At first it may seem confusing, but let’s see an example:
Mixture – SRM 231 Div 1):
A precise mixture of a number of different chemicals, each having a certain amount, is needed. Some mixtures of chemicals may be purchased at a certain price (the chemical components for the mixture might not be available in pure form). Each of them contains certain amounts of some of the chemicals. You need not purchase the available mixtures in integral amounts. Hence if you purchase a 1.5 of a mixture having a price of 3 and amounts of "2 0 1", you’ll pay 4.5 and get "3 0 1.5" amounts of chemicals. Your task is to determine the lowest price that the desired mixture can be achieved.
- A collection of items (chemicals).
- A list of sets (available mixtures), each containing certain amounts of each of the items, and having a certain cost.
- You need to find the lowest price of the desired collection of items achieved by the combination of the available sets. More than that – you can take also non-integral amounts of mixtures.
These are exactly the traits described above.
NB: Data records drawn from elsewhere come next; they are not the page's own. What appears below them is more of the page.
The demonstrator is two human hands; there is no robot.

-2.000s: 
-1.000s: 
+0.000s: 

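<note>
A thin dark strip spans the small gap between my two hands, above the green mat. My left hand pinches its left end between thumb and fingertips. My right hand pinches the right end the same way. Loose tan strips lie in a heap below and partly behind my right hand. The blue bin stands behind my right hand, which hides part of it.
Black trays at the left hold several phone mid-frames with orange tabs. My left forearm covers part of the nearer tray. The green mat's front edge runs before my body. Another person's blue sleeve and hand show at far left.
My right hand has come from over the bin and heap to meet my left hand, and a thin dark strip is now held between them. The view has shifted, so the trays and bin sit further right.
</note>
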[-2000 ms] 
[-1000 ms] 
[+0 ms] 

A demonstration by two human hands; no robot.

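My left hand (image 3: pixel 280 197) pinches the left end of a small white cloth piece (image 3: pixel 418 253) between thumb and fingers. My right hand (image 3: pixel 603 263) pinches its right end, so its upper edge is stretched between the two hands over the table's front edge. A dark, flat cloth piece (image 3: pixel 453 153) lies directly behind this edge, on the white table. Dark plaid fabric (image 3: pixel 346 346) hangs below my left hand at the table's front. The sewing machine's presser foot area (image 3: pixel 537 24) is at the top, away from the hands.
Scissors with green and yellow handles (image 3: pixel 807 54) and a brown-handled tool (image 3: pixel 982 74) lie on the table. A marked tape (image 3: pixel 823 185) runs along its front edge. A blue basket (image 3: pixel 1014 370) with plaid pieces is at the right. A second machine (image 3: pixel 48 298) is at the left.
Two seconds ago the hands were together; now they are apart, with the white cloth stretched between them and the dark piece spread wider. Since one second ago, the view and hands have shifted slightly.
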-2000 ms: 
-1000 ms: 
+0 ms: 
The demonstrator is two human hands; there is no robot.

If you have found this article interesting and you have learned new things from it – train yourself on any of the problems in the topcoder Algorithm Arena. Try hard to see the hints and determine the type of the solution by carefully reading through the problem statement. Remember, there are still many problems that may not be included properly in any of the categories described above and may need a different approach.